I came across this problem in control systems and I would like to know how minimizing the norm is converted to a linear programming problem. The optimization problem seeks to minimize the Taxicab norm stated as follows
$$ \min_{\boldsymbol{u}} \| J\boldsymbol{u}+\alpha\boldsymbol{e}\|_1 $$ where $J \in \mathbb{R}^{m\times n},\boldsymbol{u}\in \mathbb{R}^{n},\boldsymbol{e}\in \mathbb{R}^{m}$. Clearly the optimization problem is not linear due to the absolute value of the norm. In order to solve it using Simplex method, we need to convert it to a linear optimization problem. In the paper I'm reading, they suggest the following conversion which I don't understand how they reach to this form.

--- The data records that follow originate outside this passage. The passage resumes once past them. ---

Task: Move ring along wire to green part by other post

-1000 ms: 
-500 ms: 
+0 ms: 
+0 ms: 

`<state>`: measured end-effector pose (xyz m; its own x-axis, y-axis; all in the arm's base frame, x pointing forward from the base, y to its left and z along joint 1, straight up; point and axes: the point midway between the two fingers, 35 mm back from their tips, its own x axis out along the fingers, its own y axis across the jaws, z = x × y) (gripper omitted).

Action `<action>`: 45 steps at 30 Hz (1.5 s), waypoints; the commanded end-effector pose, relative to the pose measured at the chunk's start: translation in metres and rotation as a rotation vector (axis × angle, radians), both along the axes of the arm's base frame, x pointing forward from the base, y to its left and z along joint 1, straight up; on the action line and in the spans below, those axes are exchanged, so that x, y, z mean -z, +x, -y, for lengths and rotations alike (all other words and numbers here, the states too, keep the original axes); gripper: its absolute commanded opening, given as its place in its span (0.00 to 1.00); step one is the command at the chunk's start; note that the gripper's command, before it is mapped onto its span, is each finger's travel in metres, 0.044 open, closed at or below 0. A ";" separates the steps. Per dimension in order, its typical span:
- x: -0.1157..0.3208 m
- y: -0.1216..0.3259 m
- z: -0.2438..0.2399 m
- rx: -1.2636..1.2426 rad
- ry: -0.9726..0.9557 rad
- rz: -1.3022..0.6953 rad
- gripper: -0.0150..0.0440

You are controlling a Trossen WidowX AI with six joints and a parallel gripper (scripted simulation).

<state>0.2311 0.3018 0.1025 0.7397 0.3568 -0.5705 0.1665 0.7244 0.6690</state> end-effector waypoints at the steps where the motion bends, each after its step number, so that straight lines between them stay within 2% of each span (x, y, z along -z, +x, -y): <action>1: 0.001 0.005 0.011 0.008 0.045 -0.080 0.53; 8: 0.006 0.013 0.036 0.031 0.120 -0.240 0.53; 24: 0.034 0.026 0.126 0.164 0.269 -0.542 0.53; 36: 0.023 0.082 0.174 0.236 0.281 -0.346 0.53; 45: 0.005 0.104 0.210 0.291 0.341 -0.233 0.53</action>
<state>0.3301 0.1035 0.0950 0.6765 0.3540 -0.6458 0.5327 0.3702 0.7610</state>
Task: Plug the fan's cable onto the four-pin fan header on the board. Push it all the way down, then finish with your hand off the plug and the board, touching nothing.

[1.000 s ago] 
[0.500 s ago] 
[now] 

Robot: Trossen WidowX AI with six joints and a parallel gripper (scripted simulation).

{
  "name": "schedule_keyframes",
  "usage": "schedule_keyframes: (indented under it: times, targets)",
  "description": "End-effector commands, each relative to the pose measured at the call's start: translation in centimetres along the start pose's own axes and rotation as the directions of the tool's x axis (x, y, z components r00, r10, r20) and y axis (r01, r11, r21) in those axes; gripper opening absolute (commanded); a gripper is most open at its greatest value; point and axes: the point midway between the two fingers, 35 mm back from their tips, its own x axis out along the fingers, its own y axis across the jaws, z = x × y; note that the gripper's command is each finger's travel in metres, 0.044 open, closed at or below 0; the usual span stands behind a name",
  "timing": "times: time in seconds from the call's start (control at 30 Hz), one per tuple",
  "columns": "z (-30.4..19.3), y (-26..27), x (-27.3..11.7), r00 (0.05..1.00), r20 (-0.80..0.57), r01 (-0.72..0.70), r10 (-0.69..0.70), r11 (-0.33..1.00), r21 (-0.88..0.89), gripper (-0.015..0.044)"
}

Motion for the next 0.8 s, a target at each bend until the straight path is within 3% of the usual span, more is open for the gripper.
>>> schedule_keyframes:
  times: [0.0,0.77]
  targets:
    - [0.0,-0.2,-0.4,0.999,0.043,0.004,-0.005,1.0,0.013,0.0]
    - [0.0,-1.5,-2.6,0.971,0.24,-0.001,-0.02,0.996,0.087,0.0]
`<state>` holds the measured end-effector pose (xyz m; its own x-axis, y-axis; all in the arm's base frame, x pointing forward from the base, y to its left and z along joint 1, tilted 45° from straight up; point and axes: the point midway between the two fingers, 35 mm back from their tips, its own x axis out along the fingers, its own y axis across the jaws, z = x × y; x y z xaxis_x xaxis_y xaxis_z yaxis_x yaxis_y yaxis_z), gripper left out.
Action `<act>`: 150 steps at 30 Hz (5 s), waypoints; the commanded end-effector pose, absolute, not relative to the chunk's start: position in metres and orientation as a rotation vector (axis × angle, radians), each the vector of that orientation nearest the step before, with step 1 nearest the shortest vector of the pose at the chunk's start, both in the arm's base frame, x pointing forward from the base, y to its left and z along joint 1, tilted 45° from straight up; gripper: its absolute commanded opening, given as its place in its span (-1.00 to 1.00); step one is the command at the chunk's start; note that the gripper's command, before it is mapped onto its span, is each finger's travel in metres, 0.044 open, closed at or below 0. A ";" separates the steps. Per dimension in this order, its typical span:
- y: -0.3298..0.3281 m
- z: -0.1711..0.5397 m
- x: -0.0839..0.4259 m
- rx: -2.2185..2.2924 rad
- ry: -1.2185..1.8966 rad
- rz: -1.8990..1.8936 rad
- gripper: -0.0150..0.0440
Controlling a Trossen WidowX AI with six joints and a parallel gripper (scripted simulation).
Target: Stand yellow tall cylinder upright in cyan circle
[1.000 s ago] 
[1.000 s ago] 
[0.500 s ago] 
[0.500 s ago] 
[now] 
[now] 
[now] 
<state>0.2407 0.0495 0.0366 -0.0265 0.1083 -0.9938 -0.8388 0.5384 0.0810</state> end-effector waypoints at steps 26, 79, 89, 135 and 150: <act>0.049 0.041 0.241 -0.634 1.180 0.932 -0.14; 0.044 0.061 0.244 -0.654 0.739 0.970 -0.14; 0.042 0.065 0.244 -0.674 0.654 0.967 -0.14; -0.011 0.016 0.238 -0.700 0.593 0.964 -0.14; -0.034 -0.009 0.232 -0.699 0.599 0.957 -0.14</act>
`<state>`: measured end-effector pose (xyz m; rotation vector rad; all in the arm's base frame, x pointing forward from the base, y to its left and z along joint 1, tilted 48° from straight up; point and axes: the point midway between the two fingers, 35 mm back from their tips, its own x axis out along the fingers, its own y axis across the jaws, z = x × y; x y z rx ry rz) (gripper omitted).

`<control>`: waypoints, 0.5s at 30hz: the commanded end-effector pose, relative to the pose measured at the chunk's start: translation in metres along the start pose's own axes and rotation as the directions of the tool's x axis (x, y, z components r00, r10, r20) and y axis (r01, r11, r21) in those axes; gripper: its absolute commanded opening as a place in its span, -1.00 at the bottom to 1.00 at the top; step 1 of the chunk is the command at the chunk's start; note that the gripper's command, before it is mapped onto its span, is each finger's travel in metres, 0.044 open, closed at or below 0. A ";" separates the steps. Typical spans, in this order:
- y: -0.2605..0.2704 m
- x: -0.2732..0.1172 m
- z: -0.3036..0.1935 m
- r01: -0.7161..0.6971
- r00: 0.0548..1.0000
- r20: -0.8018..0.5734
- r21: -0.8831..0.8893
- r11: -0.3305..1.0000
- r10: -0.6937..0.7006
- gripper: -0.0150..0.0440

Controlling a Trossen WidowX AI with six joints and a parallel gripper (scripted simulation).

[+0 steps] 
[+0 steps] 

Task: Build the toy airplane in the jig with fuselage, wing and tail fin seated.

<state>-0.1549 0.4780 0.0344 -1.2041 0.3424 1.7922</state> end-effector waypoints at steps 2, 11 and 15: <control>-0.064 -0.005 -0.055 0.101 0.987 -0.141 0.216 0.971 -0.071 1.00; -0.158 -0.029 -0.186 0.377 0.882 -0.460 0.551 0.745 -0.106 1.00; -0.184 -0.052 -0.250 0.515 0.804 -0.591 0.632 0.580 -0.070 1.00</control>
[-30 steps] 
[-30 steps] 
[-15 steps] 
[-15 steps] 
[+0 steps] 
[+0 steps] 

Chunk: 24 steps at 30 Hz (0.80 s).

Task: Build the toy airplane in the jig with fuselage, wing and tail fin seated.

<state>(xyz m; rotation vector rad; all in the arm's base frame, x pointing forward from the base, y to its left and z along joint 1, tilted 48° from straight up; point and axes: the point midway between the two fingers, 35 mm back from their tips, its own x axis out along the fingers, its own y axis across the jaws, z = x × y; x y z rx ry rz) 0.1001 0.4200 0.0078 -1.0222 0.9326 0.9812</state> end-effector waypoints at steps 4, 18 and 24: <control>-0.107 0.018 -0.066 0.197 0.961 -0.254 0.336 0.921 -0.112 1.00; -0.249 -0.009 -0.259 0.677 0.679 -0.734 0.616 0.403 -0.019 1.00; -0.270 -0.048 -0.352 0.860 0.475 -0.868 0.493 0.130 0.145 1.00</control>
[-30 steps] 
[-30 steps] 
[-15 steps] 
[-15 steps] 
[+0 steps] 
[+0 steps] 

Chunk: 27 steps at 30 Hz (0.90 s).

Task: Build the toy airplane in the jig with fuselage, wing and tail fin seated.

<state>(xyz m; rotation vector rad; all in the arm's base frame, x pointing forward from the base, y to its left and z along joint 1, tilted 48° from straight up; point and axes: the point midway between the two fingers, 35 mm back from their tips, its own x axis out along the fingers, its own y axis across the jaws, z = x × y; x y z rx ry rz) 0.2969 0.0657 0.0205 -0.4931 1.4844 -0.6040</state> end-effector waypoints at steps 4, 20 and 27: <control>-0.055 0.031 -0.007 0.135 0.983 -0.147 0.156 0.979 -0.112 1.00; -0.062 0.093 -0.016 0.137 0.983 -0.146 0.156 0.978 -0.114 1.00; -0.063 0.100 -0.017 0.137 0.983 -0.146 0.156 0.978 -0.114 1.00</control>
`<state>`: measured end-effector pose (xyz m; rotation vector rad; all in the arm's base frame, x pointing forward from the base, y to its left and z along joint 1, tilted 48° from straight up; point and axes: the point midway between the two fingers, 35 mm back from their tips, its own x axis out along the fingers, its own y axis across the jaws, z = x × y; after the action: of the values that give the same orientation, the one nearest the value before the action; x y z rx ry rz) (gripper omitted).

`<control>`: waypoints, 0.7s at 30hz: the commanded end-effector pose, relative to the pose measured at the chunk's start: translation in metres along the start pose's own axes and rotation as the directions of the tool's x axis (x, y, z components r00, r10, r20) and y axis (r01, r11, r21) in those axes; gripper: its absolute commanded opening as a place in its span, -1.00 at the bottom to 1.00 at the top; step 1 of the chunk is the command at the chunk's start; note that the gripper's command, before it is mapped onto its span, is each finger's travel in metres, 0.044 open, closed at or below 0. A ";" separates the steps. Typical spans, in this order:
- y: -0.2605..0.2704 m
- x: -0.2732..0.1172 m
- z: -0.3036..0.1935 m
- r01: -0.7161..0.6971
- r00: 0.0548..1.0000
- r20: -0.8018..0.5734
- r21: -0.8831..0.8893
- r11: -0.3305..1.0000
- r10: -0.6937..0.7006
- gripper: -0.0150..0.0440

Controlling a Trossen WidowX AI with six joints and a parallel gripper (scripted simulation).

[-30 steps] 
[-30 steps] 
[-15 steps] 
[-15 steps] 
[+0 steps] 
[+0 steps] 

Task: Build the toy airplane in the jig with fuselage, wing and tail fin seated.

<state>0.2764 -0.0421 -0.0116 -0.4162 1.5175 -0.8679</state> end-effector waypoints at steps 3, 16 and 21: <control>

$$ \begin{aligned} \min_{\boldsymbol{u},\boldsymbol{y}} \quad & \boldsymbol{1}^T\left( 2\boldsymbol{y} - ( J\boldsymbol{u}+\alpha\boldsymbol{e}) \right)\\ \textrm{s.t.} \quad & J\boldsymbol{u}-\boldsymbol{y} \leq -\alpha\boldsymbol{e}\\ &\boldsymbol{y}\geq0 \\ \end{aligned} $$
I came across this Linear programming: minimizing ... which suggests two inequality constraints but I couldn't relate it to my problem. Any suggestions?
I hope this might help.
What they are doing is to introduce an additional (auxiliary) variable $y$ which somehow upperbounds $Ju + \alpha e$, meaning that they would like to do something:
\begin{align} \min_{u,y} 1^\top y \\ s.t \quad &y \geq Ju+\alpha e \\ &-y \leq Ju+\alpha e \\ & y \geq 0 \end{align}
I don't know why they have in the cost $2y - (Ju+\alpha e)$, but my guess is that at the end of the minimization problem $2y - (Ju+\alpha e) = y$, meaning that you are actually minimizing the auxiliary variable as you would like, and the bound is tight.